> What is expected
Leaving the pictures aside, repeat each line below exactly.
*** Opening of Supplied information ***
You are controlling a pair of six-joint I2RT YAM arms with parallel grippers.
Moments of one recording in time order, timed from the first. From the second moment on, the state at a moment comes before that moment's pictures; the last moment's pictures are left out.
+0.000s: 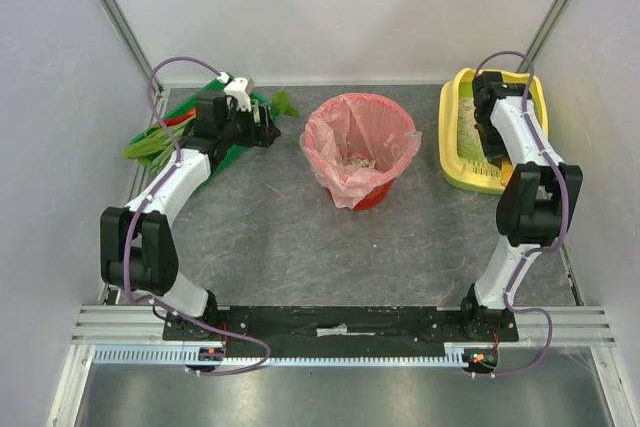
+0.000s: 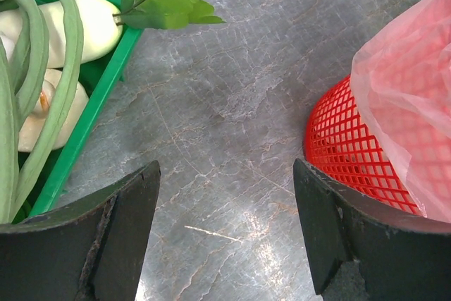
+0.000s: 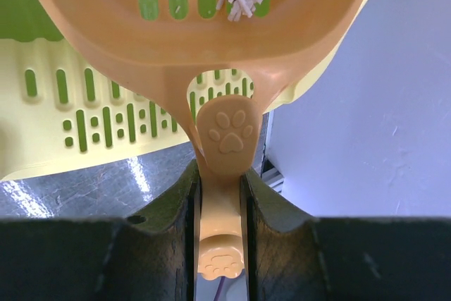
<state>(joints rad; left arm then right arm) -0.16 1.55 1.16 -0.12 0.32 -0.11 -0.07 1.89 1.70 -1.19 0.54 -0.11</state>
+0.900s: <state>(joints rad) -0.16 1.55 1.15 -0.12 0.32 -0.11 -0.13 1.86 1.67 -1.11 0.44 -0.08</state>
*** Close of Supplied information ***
> Response to this exercise
You are controlling a pair of six-joint I2RT YAM arms with parallel grippers.
Moments of one recording in time order, timed from the first. From the second moment on, the state at a moment comes before that moment's pictures; the last moment's pictures are left out.
+0.000s: 
+0.000s: 
+0.000s: 
<state>(joints rad; left arm then right arm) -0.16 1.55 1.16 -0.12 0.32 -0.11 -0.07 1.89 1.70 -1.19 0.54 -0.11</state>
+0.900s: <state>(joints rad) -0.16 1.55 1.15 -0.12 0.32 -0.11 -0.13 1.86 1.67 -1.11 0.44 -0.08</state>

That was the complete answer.